Bilateral trade between India and the GCC touched about $179 billion in 2024–25, driven by strong exports of gems, metals, electronics and chemicals, alongside massive energy imports. India already has trade pacts with the UAE and Oman, and is now preparing to expand preferential access across Saudi Arabia, Qatar, Kuwait and Bahrain as well. Officials say the proposed FTA could reduce duties, smooth non-tariff barriers and create more predictable rules for businesses on both sides.
Commerce and Industry Minister Piyush Goyal said the agreement would deepen investment flows and strengthen food and energy security. While the Gulf remains a critical supplier of oil and gas to India, the region also offers growing demand for Indian services, petrochemicals and technology.

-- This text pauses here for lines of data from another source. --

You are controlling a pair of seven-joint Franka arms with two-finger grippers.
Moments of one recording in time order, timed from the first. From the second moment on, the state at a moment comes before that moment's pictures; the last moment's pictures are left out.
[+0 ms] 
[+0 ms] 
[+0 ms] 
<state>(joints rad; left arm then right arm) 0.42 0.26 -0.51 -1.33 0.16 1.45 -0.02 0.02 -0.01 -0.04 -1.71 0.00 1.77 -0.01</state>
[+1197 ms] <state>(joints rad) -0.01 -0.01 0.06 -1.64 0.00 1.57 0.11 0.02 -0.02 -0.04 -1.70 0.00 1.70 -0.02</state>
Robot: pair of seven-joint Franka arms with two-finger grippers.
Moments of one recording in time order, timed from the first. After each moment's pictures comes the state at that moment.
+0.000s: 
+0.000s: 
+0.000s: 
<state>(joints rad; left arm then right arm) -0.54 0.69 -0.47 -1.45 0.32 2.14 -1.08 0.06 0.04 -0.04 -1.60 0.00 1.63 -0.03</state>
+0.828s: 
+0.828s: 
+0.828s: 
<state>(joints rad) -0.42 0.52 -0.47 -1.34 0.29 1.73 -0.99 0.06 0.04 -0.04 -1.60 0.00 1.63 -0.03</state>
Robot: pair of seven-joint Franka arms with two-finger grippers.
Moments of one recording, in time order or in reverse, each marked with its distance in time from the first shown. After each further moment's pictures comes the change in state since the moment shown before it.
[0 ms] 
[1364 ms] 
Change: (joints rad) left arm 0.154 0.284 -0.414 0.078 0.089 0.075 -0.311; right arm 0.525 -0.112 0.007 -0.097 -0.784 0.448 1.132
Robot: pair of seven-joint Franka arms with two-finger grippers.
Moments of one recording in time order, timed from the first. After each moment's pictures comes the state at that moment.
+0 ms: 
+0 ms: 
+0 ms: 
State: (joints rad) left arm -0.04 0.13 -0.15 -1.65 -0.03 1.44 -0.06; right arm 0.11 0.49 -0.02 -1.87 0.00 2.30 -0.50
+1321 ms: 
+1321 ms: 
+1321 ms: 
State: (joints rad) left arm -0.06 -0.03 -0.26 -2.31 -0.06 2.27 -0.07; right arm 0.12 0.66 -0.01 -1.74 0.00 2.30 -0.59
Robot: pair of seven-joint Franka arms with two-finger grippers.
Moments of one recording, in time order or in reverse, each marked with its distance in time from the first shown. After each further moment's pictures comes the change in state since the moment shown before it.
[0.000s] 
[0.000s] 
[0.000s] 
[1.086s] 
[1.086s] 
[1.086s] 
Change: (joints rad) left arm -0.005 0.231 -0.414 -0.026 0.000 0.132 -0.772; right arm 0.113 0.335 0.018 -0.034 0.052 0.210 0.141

With nearly 10 million Indians living and working in the Gulf, people-to-people ties add another layer to the economic relationship.
Economists see the move as part of a broader rebalancing of India’s trade focus. With uncertainties in Western markets, policymakers are looking closer to home, betting on West Asia, Southeast Asia and Africa as the next engines of growth. The Gulf’s financial muscle and infrastructure push could open fresh opportunities for Indian firms, from construction and IT to healthcare and logistics.
If talks progress as planned, the India–GCC deal could become one of New Delhi’s most consequential trade pacts, reshaping supply chains and giving Indian exporters a stronger foothold in a fast-expanding regional market.